*ACTION ITEM*:
Everything from the line containing "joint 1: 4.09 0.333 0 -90" through the final line of the material is to be restated word for word, and only that.

Content starts

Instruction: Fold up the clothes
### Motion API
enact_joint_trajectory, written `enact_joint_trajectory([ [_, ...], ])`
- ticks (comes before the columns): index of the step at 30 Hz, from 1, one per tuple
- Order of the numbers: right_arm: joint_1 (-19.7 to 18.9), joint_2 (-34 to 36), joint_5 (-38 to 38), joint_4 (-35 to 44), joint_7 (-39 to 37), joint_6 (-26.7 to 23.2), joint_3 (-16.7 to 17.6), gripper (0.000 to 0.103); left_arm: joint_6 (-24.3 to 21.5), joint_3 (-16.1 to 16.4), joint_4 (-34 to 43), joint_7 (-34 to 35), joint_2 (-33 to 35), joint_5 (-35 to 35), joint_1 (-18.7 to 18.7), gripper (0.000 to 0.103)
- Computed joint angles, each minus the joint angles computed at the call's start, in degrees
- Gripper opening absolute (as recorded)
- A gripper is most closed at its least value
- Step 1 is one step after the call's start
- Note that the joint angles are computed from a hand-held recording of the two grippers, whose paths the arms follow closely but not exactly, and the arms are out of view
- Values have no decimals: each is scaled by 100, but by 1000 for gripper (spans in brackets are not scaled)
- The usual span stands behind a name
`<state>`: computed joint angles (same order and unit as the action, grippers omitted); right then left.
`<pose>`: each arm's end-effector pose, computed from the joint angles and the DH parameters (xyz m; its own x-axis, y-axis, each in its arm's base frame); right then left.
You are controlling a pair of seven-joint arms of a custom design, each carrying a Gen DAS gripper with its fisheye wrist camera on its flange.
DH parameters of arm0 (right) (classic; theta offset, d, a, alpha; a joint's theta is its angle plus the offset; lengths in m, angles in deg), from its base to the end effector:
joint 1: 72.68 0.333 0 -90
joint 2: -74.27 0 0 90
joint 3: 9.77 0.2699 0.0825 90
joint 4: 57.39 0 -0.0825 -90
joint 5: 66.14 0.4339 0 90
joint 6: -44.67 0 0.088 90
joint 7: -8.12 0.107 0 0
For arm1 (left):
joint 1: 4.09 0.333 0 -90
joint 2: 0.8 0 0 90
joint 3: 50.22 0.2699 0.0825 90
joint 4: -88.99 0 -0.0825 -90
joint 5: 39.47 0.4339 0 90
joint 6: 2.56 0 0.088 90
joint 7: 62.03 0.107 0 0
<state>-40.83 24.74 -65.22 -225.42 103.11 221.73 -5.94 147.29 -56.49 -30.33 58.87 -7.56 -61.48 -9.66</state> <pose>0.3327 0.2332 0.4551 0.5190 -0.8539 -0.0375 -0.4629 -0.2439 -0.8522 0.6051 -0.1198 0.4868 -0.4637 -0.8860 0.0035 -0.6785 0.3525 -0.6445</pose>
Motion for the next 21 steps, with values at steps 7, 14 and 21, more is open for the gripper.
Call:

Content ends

*YOUR RESPONSE*:
joint 1: 4.09 0.333 0 -90
joint 2: 0.8 0 0 90
joint 3: 50.22 0.2699 0.0825 90
joint 4: -88.99 0 -0.0825 -90
joint 5: 39.47 0.4339 0 90
joint 6: 2.56 0 0.088 90
joint 7: 62.03 0.107 0 0
<state>-40.83 24.74 -65.22 -225.42 103.11 221.73 -5.94 147.29 -56.49 -30.33 58.87 -7.56 -61.48 -9.66</state> <pose>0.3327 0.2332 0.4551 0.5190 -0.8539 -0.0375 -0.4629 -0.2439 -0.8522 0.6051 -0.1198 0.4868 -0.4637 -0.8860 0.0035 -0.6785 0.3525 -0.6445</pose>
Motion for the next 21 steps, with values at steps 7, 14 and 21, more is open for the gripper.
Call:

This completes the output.